Intrinsic evaluation measures the Perplexity score for each sentence in a validation text file. It returns the minimum, maximum and mean Perplexity score for the sentences.

Extrinsic evaluation measures the accuracy score for the sentences in a validation text file. It tries to predict the last word of each sentence. If the word was correctly predicted, then the accuracy count is increased. The extrinsic evaluation returns the number of valid and invalid predictions.

The following example shows how to evaluate the performance of a model:

# The required files
rf <- c("def-model.RDS", "validate.txt")
# The test environment is setup
ed <- setup_env(rf, ve)

# The model file name
mfn <- paste0(ed, "/def-model.RDS")
# The validation file name
vfn <- paste0(ed, "/validate.txt")
# ModelEvaluator class object is created
me <- ModelEvaluator$new(mf = mfn, ve = 2)
# The performance evaluation is performed. The performance stats are returned as
# a data frame and also saved within the model file itself.
stats <- me$evaluate_performance(lc = 20, fn = vfn)

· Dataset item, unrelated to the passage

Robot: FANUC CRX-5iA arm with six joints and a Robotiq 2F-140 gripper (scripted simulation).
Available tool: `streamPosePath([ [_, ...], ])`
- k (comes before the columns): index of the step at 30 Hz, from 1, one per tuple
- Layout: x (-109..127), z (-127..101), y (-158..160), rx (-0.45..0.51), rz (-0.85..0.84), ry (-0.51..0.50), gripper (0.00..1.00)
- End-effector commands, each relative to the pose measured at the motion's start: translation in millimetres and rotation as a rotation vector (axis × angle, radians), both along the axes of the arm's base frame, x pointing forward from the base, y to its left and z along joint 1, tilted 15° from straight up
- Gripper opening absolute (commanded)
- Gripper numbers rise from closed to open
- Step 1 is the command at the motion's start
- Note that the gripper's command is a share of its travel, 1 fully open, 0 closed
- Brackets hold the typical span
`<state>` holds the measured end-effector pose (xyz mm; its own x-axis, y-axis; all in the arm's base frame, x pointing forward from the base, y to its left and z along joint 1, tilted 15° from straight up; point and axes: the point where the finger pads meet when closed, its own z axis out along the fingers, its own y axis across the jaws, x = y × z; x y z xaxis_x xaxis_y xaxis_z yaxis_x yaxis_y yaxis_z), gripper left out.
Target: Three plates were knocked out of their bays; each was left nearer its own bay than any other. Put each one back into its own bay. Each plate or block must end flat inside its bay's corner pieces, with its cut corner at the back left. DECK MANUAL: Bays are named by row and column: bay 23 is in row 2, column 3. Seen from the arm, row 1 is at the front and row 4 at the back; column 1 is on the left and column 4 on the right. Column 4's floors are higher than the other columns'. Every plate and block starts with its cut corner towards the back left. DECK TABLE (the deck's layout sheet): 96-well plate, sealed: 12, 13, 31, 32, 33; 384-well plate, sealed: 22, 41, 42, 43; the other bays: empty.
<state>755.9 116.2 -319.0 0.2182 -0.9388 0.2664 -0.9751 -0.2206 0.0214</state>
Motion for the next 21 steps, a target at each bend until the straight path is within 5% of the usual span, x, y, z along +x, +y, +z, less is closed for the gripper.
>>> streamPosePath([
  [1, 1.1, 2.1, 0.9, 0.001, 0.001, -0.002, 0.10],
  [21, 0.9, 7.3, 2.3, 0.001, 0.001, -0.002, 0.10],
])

# The test environment is cleaned up
clean_up(ve)

Demo

The wordpredictor package includes a demo called “word-predictor”. The demo is a Shiny application that displays the ten most likely words for a given set of words. To access the demo, run the following command from the R shell:

demo("word-predictor", package = "wordpredictor", ask = F).

The following is a screenshot of the demo:

Website

The wordpredictor website provides details about how the package works. It includes code samples and details of all the classes and methods.

Benefits

The wordpredictor package provides an easy to use framework for working with n-gram models. It allows n-gram model generation, performance evaluation and word prediction.

Limitations

The n-gram language model requires a lot of memory for storing the n-grams. The wordpredictor package has been tested on a machine with dual core processor and 4 GB of RAM. It works well for input data files of size less than 40 Mb and n-gram size 4. For larger data files and n-gram size, more memory and CPU power will be needed.

Future Work

The wordpredictor package may be extended by adding support for different smoothing techniques such as Good-Turing, Katz-Back-off and handling of Out Of Vocabulary Words.

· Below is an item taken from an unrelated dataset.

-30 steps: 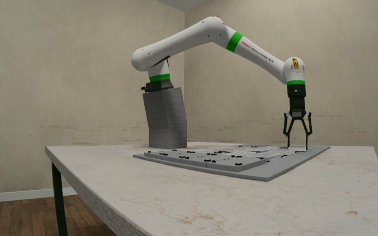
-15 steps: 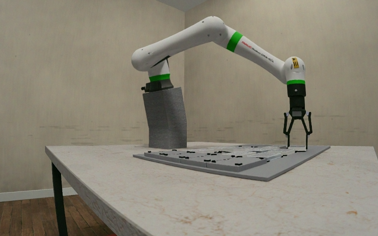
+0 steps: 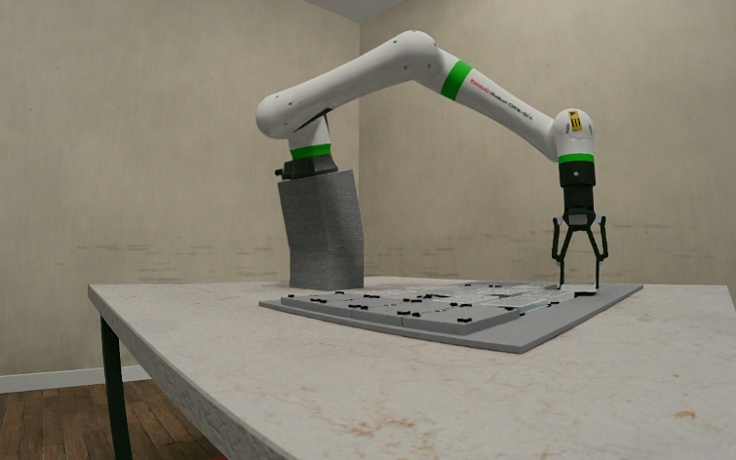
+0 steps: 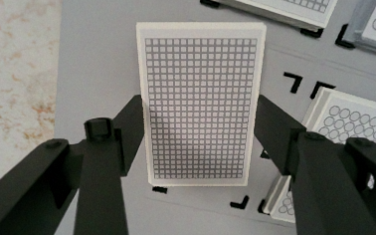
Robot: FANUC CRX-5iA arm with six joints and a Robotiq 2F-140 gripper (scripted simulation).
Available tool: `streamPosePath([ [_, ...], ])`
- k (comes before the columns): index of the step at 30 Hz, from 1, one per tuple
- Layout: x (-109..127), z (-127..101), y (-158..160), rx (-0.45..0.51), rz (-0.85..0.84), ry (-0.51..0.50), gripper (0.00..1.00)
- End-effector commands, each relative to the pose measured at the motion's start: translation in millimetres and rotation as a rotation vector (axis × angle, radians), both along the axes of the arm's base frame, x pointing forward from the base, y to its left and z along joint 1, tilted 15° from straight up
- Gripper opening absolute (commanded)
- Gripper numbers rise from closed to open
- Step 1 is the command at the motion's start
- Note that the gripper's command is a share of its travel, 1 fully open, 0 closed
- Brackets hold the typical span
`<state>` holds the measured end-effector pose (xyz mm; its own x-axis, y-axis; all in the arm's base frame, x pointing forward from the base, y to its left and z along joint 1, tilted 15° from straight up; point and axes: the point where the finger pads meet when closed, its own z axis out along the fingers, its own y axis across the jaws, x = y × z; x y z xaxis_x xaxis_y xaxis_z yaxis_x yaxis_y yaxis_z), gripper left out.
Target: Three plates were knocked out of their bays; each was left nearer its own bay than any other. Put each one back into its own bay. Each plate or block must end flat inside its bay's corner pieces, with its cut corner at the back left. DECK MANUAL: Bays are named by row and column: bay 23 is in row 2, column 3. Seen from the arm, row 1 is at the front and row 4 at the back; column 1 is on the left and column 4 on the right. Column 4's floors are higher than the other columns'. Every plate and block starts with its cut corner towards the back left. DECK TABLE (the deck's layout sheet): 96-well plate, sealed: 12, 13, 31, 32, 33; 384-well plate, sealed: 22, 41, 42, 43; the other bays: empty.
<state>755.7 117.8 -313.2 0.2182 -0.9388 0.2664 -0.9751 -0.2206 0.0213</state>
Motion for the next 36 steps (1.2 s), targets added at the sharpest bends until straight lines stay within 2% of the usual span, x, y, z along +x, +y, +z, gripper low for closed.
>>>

Support for different types of n-gram models such as Skip-Grams and Syntatic n-grams.

The wordpredictor package is used for predicting words. It may be extended to support other use cases such as spelling correction, biological sequence analysis, data compression and more. This will require further performance optimization.

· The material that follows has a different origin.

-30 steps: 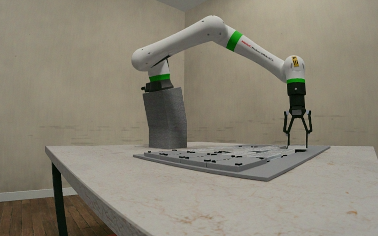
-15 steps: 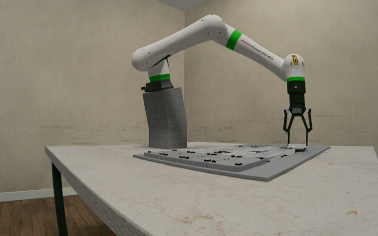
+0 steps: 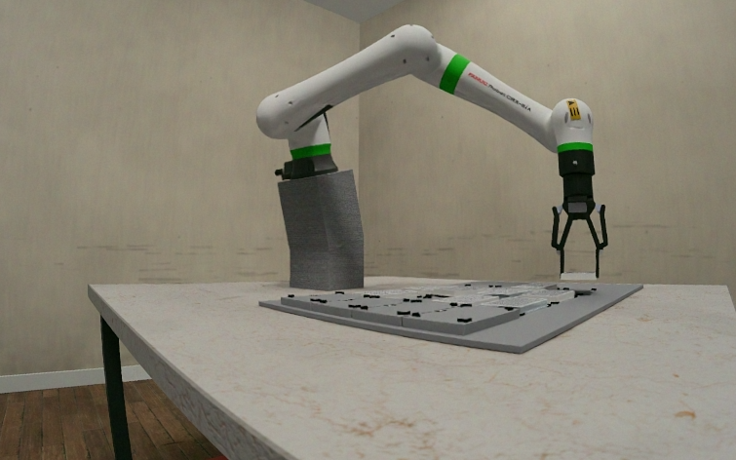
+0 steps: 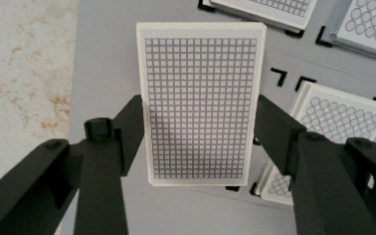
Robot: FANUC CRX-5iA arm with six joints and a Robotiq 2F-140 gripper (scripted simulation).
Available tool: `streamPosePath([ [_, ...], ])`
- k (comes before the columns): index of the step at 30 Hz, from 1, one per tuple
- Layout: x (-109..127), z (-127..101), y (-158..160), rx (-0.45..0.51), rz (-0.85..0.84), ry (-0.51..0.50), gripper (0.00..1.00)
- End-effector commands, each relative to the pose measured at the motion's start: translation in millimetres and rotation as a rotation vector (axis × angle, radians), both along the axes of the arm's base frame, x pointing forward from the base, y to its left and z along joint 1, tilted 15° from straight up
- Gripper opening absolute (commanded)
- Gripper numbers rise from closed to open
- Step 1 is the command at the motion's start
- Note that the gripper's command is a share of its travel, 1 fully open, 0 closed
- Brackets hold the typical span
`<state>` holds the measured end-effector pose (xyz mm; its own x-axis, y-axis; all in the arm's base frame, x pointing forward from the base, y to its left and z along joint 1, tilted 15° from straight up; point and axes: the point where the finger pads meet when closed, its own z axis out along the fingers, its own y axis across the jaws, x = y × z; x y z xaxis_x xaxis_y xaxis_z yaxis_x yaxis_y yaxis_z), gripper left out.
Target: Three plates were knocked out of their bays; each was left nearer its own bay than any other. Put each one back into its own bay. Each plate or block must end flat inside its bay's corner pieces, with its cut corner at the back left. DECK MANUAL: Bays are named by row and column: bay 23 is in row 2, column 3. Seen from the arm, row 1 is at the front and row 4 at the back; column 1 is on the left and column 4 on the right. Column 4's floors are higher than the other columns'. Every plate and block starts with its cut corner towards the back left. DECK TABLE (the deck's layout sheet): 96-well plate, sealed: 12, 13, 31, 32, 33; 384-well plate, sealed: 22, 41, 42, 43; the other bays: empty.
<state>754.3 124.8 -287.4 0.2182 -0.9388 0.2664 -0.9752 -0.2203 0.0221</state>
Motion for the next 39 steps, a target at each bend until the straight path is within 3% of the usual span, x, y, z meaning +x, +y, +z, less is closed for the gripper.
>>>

The source code is organized using R6 classes. It is easy to extend. Contributions are welcome !.

Acknowledgments

I was motivated to develop the wordpredictor package after taking the courses in the Data Science Specialization offered by John Hopkins university on Coursera. I would like to thank the course instructors for making the courses interesting and motivating for the students.